Start of Block
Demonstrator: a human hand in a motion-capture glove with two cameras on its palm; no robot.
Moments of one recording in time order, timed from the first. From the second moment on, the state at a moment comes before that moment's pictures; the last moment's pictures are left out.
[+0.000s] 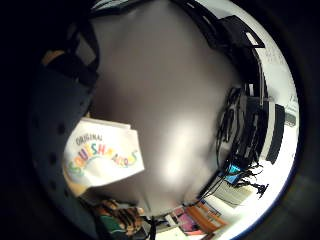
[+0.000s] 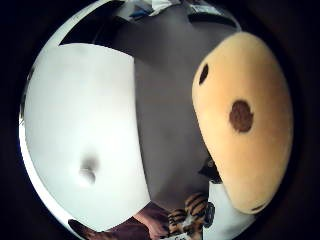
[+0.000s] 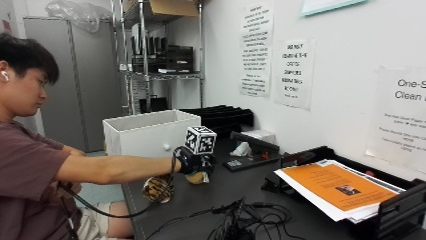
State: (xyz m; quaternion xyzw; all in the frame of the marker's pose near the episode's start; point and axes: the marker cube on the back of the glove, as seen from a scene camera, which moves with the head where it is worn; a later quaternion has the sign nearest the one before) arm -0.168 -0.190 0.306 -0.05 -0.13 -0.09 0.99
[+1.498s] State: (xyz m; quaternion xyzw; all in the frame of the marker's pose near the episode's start) arm -0.425 -0.141 0.016 -0.06 -0.08 -0.28 0.95
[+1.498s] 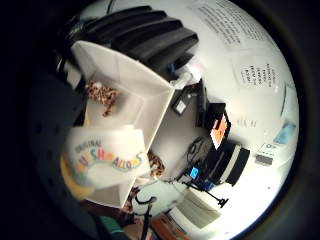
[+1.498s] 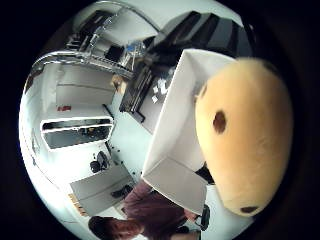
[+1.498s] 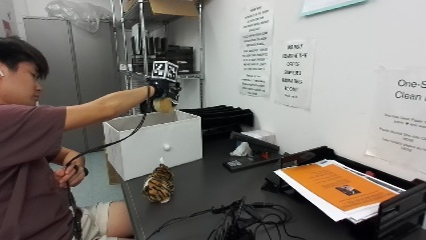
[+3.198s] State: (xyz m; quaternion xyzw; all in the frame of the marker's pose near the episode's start) arm -0.133 -0.010 0.344 0.00 -0.10 -0.07 0.99
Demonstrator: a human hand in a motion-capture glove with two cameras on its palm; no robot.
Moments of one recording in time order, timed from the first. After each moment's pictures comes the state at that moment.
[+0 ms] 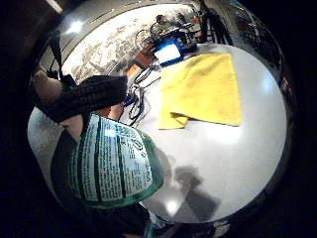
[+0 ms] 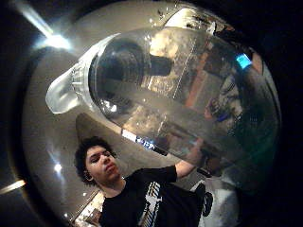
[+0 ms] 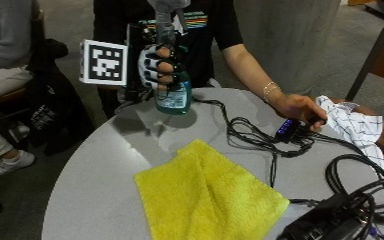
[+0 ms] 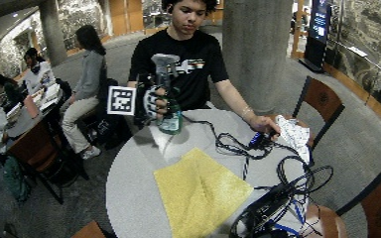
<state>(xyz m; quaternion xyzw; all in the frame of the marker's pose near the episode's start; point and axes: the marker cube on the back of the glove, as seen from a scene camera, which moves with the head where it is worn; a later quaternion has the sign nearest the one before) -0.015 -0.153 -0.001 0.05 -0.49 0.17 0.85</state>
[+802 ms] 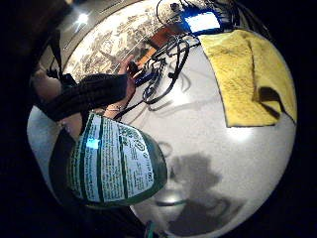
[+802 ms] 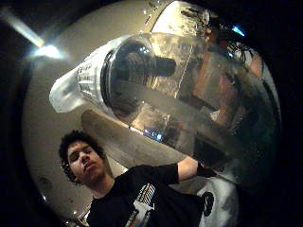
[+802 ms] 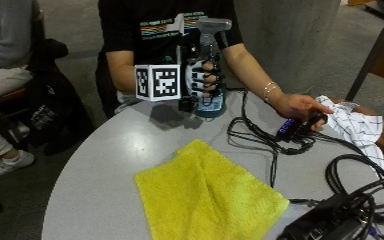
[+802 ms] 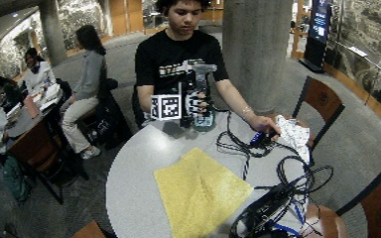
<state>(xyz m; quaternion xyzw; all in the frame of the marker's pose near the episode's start) -0.121 -0.151 0.071 0.00 -0.55 0.15 0.82</state>
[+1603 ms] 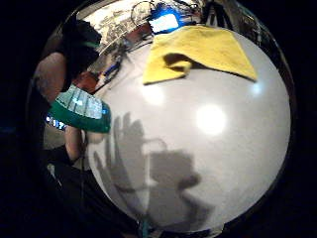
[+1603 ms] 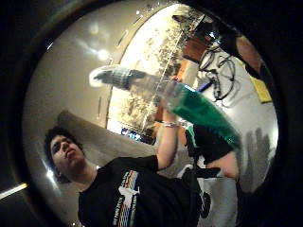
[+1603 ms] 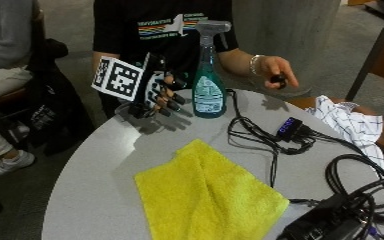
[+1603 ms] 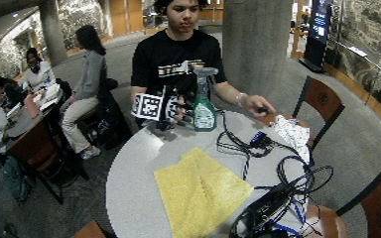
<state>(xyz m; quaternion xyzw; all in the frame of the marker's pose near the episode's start) -0.050 -0.071 0.053 -0.05 -0.38 0.17 0.91</state>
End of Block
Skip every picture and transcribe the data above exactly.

Demonstrator: a human hand in a motion-capture glove with two cameras on its palm; no robot.
Moments of one recording in time order, timed from the first. From the second moment on, the state at a moment comes before that moment's pictures; the last moment's pictures are left out.
[+0.000s] 
[+0.000s] 
[+0.000s] 
State: (xyz m; quaternion xyzw; all in the frame of the marker's pose near the episode's start; point and axes: the marker cube on the back of the glove, as seen from a scene camera, which moves with the head where it is worn; a later quaternion has the sign nearest the one before) arm -0.168 -0.190 0.306 -0.05 -0.13 -0.09 0.99
[+1.498s] State: (xyz m; quaternion xyzw; all in the frame of the marker's pose near the episode's start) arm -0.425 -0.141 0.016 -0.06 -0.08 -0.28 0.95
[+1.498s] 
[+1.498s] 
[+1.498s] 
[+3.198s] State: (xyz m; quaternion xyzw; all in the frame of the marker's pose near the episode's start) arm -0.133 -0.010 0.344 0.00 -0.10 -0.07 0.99
Demonstrator: a human hand in a motion-capture glove with two cameras on its palm; no robot.
Moments of one recording in time order, timed from the first. After each moment's pictures comes the state at that moment.
[+0 ms] 
[+0 ms] 
[+0 ms] 
[+0 ms] 
<state>(xyz m; quaternion xyzw; all in the frame of the marker's pose near the episode's start; point and axes: the marker cube on the back of the glove, as seen from a scene camera, which moves with the head where it is worn; a later quaternion has the sign nearest the one before) -0.015 -0.153 -0.001 0.05 -0.49 0.17 0.85</state>
[+802 ms] 
[+802 ms] 
[+802 ms] 
[+802 ms] 
<state>(xyz m; quaternion xyzw; all in the frame of the marker's pose near the episode's start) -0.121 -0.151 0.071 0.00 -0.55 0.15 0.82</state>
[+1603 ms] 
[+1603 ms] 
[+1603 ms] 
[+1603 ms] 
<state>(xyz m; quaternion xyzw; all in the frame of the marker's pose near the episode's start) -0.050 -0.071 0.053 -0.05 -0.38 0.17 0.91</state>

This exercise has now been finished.